If you eat fruit and vegetables regularly, you don’t have to worry about vitamin deficiencies.
“Many people believe that if it’s good to eat a little vitamin, it’s even better to eat more,” says Dr.right laboratories. But the reality is that when the human body has enough vitamins to perform its biological functions, the water-soluble vitamins (like B and C) are excreted in the urine. »
Professor John White of McGill University’s Department of Physiology believes that “for a normal, healthy person” these intravenous therapies are “entirely unnecessary”.
“We evolved to include vitamins in our diets,” says John White. It’s cheaper and a lot easier than going to one of those fancy shops. »
What regulates these vitamin “formulae”? Health Canada notes that “it is not yet possible to determine whether these activities fall within the scope of pharmacy practice or whether they would fall within the definition of a medicinal product”. Health Canada has also received complaints about Canadian clinics and “follow-ups are ongoing”. If the activities were in the field of practicing medicine or pharmacy, they would come under the supervision of the provinces and territories.
Vitamindrip, which supplies companies from Montreal, is a Canadian pharmaceutical company. In an email, Vitamindrip stated that its compounds fall into a “new product category” and that they “meet the specifications” of the Ontario College of Pharmacists, the National Association of Regulations of Pharmacists, and the United States Pharmacopoeia.

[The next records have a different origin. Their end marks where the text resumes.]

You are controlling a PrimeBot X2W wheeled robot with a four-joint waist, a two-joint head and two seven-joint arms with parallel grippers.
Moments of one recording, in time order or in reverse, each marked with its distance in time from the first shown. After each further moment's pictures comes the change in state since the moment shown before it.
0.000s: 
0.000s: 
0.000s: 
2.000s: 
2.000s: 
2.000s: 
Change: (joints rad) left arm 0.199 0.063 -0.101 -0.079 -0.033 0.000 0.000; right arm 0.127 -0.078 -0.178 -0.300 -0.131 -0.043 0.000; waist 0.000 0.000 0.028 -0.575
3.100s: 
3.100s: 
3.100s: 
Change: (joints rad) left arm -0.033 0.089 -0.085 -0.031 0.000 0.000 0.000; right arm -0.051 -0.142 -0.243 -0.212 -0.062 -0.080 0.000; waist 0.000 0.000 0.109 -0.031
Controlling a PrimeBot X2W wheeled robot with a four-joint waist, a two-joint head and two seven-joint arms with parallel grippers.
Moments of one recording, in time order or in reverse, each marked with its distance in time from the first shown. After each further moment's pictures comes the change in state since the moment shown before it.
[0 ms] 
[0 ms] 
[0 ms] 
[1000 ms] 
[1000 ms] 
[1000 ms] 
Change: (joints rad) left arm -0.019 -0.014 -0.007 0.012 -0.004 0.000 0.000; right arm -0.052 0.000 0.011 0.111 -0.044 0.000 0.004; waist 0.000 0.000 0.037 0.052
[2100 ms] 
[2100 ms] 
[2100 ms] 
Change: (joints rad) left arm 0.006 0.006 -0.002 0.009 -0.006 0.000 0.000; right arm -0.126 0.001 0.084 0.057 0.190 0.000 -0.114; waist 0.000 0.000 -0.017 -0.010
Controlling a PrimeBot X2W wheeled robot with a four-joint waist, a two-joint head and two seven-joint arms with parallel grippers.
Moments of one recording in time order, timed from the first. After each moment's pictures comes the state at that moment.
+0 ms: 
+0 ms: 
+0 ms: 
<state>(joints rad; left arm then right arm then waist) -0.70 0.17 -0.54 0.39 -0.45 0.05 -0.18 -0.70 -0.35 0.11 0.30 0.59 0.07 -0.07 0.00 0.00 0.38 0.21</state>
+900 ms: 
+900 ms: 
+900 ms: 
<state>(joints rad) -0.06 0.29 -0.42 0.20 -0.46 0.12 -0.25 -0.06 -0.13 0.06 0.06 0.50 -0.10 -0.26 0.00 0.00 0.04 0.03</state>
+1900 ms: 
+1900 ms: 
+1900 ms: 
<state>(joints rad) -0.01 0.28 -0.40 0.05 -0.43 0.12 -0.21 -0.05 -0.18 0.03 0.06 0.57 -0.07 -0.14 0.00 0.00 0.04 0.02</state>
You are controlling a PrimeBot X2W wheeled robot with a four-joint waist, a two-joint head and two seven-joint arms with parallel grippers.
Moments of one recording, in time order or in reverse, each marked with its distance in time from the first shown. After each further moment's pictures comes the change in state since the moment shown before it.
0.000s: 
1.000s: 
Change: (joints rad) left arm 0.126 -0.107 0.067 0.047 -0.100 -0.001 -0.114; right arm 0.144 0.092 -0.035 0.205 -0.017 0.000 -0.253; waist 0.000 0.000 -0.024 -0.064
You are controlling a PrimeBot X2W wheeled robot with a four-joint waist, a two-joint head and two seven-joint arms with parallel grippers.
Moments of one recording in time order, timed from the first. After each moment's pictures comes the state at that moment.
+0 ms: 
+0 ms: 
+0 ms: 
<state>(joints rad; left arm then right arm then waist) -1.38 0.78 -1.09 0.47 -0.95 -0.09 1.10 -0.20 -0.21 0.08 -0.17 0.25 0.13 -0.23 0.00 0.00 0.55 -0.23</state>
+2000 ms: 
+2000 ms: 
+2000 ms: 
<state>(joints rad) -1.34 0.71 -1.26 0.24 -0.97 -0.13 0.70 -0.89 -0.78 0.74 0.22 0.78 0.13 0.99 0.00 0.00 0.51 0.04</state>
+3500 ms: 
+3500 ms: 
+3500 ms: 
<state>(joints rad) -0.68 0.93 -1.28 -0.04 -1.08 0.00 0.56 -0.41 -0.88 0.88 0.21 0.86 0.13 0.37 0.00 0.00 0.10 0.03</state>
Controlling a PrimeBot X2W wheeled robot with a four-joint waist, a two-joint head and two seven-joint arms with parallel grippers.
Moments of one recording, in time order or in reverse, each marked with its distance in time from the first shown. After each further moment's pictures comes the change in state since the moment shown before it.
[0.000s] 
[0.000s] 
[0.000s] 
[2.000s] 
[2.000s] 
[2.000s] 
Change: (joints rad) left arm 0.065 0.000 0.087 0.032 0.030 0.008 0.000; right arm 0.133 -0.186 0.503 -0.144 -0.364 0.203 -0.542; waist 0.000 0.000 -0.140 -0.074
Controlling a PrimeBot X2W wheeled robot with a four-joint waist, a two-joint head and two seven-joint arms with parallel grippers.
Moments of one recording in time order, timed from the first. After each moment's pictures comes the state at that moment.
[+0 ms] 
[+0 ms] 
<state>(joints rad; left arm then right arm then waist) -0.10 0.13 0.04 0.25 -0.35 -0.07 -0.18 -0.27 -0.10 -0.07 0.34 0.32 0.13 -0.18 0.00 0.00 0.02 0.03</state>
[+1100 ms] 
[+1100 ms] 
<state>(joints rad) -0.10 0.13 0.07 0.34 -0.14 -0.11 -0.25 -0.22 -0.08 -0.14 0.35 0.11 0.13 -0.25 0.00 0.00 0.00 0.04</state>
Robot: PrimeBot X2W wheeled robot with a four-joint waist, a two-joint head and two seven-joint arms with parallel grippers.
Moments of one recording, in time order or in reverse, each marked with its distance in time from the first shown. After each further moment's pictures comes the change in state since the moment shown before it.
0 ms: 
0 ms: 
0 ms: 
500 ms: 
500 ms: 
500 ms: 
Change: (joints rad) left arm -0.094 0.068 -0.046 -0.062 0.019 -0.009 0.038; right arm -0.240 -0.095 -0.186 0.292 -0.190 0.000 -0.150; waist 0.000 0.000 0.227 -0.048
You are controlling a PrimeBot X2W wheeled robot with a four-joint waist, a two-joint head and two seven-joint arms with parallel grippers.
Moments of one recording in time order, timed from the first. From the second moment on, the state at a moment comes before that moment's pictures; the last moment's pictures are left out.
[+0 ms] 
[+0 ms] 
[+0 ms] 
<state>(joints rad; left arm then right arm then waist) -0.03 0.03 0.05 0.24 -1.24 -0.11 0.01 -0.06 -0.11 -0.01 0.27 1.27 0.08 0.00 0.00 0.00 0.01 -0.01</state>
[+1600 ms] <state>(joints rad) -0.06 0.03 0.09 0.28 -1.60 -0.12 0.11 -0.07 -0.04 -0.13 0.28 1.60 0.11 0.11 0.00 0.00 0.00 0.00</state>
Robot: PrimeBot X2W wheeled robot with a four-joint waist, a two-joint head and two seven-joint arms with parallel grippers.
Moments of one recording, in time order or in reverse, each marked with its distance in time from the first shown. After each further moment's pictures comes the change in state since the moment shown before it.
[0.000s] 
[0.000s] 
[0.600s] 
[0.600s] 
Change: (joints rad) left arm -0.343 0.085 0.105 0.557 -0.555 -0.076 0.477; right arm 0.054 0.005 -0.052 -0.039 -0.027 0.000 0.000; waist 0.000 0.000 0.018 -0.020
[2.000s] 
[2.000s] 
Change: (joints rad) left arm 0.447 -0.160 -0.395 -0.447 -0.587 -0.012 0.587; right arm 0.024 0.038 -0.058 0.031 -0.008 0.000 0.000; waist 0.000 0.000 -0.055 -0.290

At the medical association, the population is asked to proceed with “great caution” and, if necessary, to discuss this with a doctor first. “The college is not a learned society, but this treatment is not based on solid scientific evidence,” says Leslie Labranche, Senior Media Relations Advisor.
Since there is no study on what effect the combination of all these micronutrients could have and we do not know the exact amount of vitamins these products contain, researcher Mathieu Ferron advocates the precautionary principle. “I find it absurd that there are no more regulations,” he said.